Due to the international success of Hammer's takes on Dracula and Frankenstein as well as BLACK SUNDAY a few years later, there was a mini-Gothic horror revival in Italy in the 60s. This is one of the least-viewed of dozens of those... a fate pretty much deserved. Things begin when schoolgirls Esther (Emy Eco) and Cathy (“Terry Thompson”) decide to sneak into a crumbling old castle where the beautiful Countess Irene disappeared 20 years earlier. No one has seen her since. She was set to marry her fiance Rahman beforehand; a unfulfilled union rumored to have driven Rahman mad over the years. The girls run into the castle's stern, bitchy caretaker, Countess Elizabeth (“Elizabeth Queen” / Flora Carosello), who promptly tells them to get the hell out. Before that can happen they run into a bearded, deformed hunchback with a nervous laugh who makes short work of them in his torture chamber. Their nude bodies are later discovered discarded in a field.







Dr. Darnell (“Thony Maky” / Adriano Micantoni) arrives in town with his troubled daughter Anna (Annie Alberti), who happens to look exactly like the missing Countess Irene. Because she's been plagued by nightmares of the death of Irene, her father hopes actually staying in the castle will cure her. I'm not sure how that's supposed to work but seeing how the doctor later tells a concerned policeman to get “a good enema” he likely doesn't put much thought into such matters. Their first day there, Anna sees a ghost in the mirror and passes out. That leads to a nightmare involving a talking skeleton, a werewolf-like creature, a zombie and a walking suit of armor that chops a guy up with its sword and shoots her in the stomach with an arrow. The director (as “William Gray”) wears dark face paint, a turban and a continuously expressionless look playing the Indian Rahman, who's been obsessed with finding Irene's remains since her disappearance and warns the doctor to get out while the getting is good.







Reporter George Dickson (“Mark Marian” / Marco Mariani) is headed to the village to do a story on the two murdered girls when his car overheats. When he goes down to the lake for some water for his radiator he's just in time to get an eye full of Anna skinny dipping. Despite that awkward first meeting, the two are soon flirting and, in just their second scene together, are already discussing marriage! Elizabeth, the current owner of the old castle who loves it so much she lives elsewhere, shows up speaking of a hidden treasure in jewels somewhere on the grounds and tries to scare Anna (“They're going to kill you! They're going to KILL YOU!”) It's also revealed that Rahman was romantically involved with Elizabeth two decades earlier but cast her aside once Irene entered the picture. And Elizabeth is still bitter about it.
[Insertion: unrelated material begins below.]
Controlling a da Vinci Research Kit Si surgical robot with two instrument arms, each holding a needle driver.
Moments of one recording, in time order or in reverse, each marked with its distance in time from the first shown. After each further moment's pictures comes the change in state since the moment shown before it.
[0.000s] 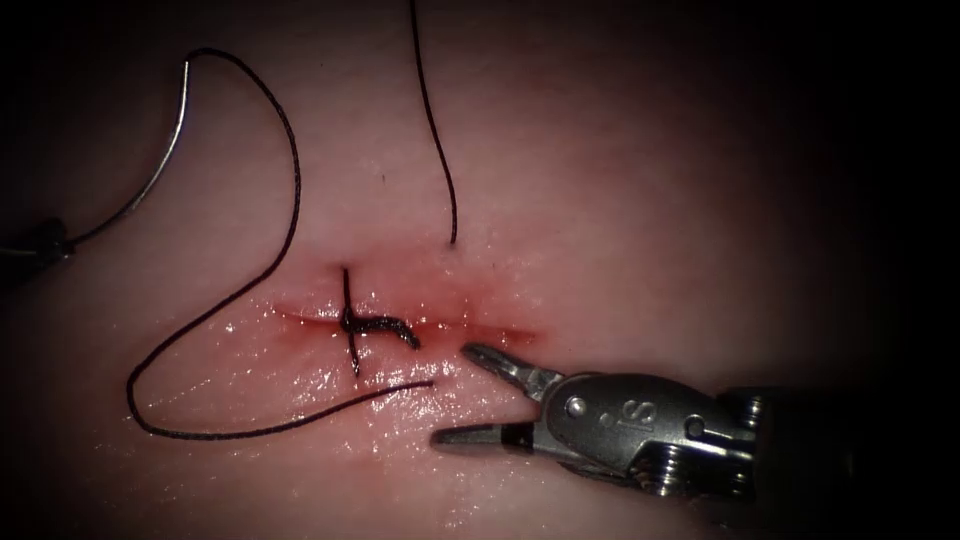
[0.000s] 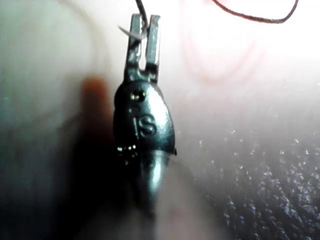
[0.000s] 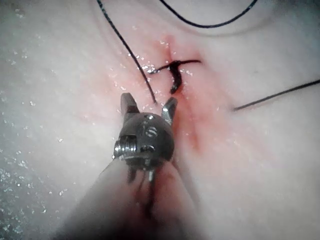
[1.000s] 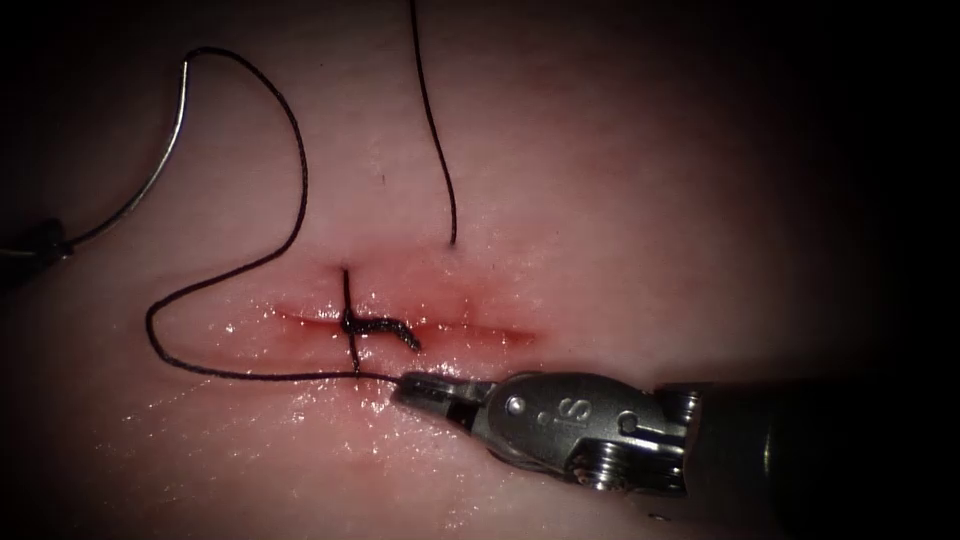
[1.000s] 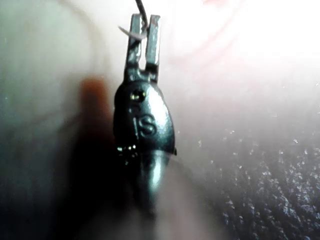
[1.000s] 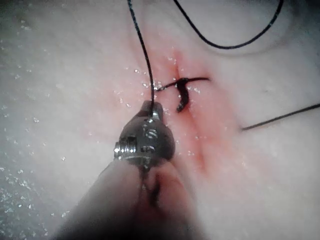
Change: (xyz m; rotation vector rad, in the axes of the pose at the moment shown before) right arm 0.000 -0.002 0.002 0.053 -0.067 -0.065; left arm 0.000 0.000 0.000 0.001 -0.001 -0.001
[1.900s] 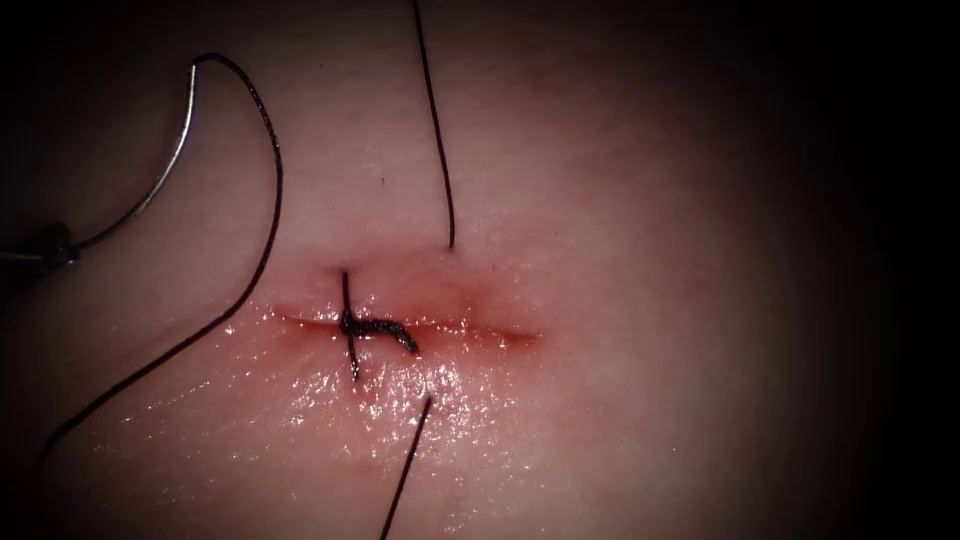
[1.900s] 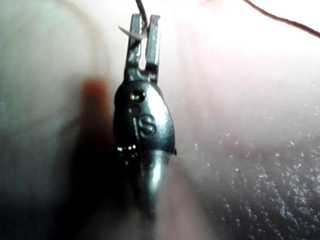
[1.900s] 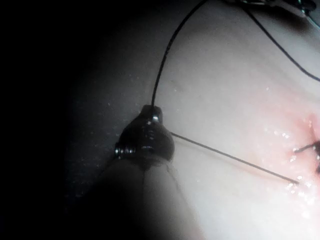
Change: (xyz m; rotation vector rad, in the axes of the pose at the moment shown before) right arm 0.005 -0.021 -0.005 0.106 -0.023 0.063; left arm 0.000 0.001 0.000 -0.020 0.002 0.001
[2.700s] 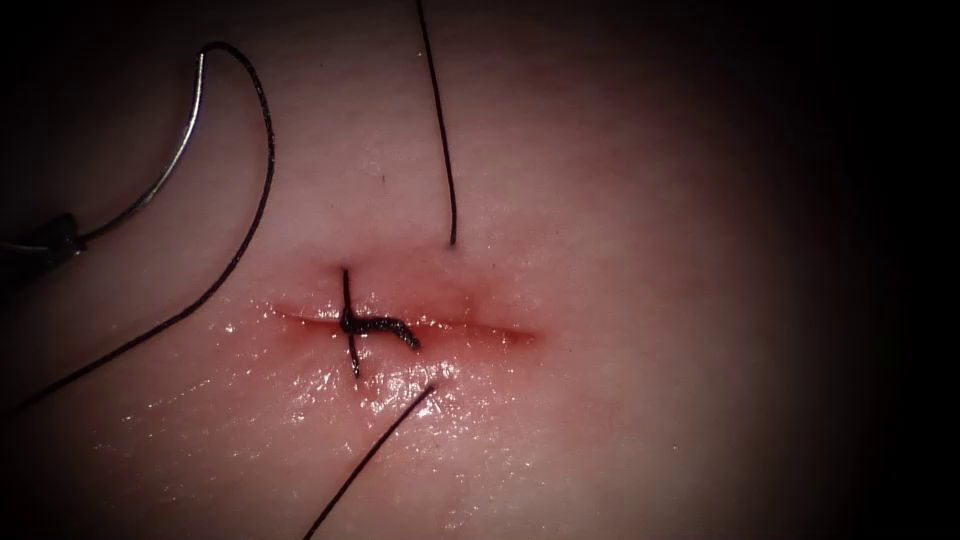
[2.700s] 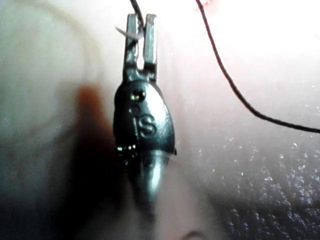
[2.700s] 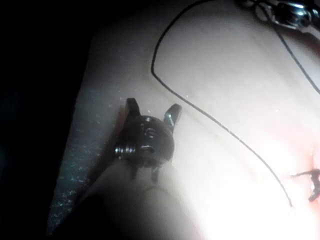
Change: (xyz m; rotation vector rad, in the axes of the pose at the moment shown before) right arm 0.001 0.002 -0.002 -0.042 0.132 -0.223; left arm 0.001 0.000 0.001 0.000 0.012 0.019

Meanwhile, Hugo the droopy-eyed hunchback is lurking in a hidden torture dungeon only accessible through one of two hidden passageways that even Rahmad hasn't discovered in twenty years time. Someone wearing a suit of armor and speaking in a deep female voice (gee, wonder who that could be?) encourages him to kill the intruders. Eventually, Anna is entranced, lured to the dungeon and is tied up while George and Rahman attempt to come to her rescue. It must have been a real blow to their egos that they then get schooled in how to defeat bad guys by the two guinea pigs who've been posing as rats throughout the film.







This has all the expected trappings of a good old Gothic horror film. There's a picturesque shooting location, a great castle, good art direction, passable period detail (it's set in 1910), decent black-and-white photography, atmospheric lighting, a dusty dungeon, secret passageways, effective makeups on a variety of ghouls and more. What really drags this down is its boring slog of a midsection where nothing of interest occurs, unless you count annoyingly neurotic characters spewing abominably bad dubbed dialogue as interesting. I actually thought I was going to rate this even lower but the last 20 minutes finally provide some much-needed tension and suspense.
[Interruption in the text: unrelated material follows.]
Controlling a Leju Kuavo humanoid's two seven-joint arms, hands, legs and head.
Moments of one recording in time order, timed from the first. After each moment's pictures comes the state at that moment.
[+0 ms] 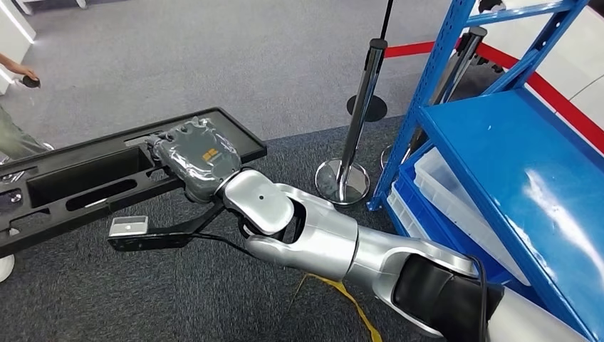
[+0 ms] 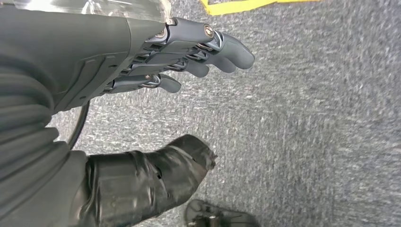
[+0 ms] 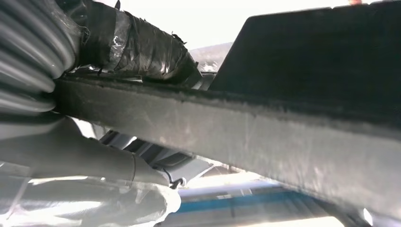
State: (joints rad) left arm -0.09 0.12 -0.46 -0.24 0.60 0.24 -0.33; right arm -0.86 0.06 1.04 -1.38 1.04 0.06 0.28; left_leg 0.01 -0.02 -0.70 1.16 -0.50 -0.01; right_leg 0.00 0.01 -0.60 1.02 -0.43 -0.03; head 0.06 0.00
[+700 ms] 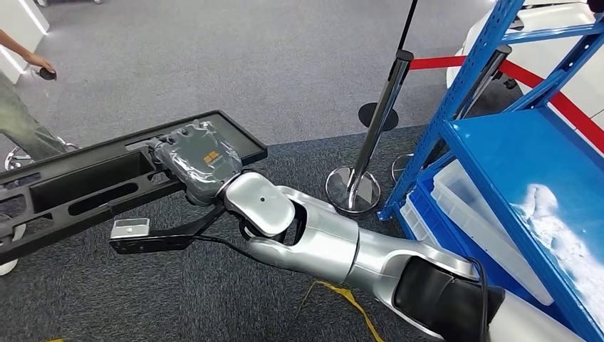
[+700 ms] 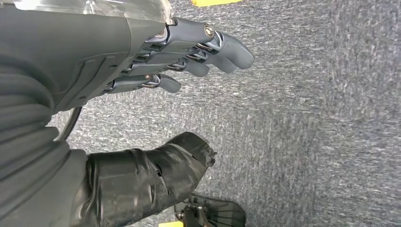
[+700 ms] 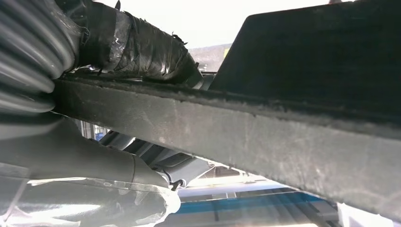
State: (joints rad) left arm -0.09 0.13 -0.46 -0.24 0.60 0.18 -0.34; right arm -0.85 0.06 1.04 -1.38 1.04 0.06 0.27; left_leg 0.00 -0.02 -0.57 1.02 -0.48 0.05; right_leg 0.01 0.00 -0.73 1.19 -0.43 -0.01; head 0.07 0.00
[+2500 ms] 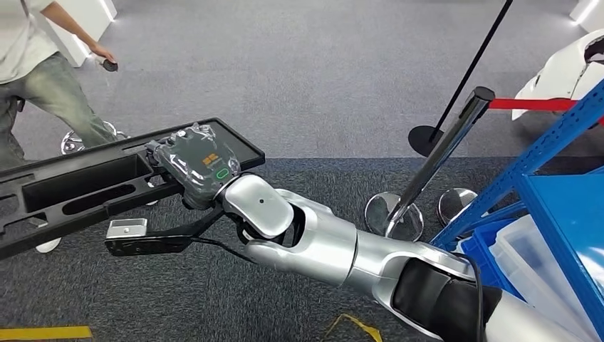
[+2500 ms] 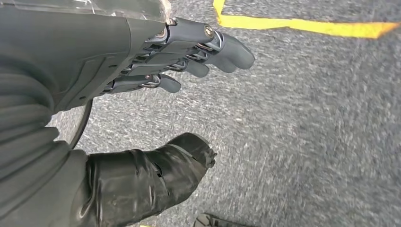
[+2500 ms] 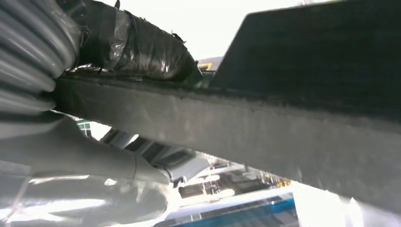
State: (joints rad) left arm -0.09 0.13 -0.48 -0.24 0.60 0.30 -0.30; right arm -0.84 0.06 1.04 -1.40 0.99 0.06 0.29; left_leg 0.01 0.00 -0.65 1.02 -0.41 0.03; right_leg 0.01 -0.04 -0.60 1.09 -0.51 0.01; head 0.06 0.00
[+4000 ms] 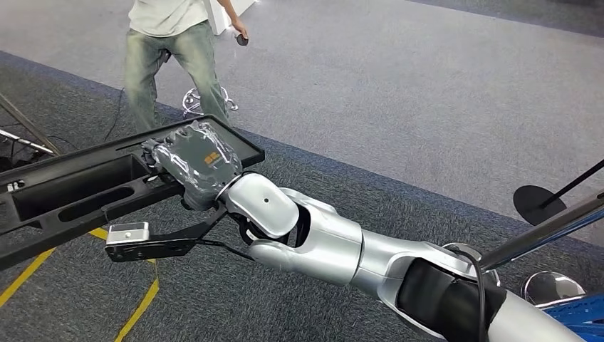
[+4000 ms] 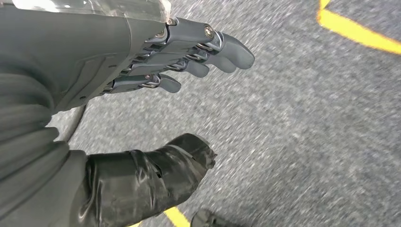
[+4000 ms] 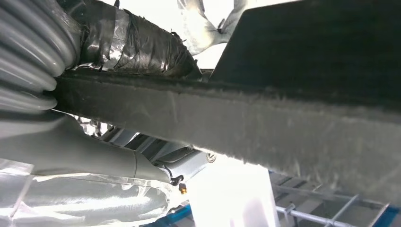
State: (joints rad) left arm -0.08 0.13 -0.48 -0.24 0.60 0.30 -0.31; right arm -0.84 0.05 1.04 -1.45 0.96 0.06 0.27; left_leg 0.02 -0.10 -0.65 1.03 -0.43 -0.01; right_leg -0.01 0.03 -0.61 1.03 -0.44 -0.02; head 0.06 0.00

Aside from the actress playing Elizabeth and the unknown playing the hunchback, the cast is dull and really make one look at what charismatic actors like Barbara Steele, Christopher Lee and Vincent Price brought to similar films with a new appreciation.


The distribution rights for this were acquired by Richard Gordon. He had it English dubbed and then released theatrically in the U.S. in 1966, where it often (but not always) played on a double bill with the West German / Yugoslavian film Cave of the Living Dead (1964). Image acquired both titles for DVD release in 2000.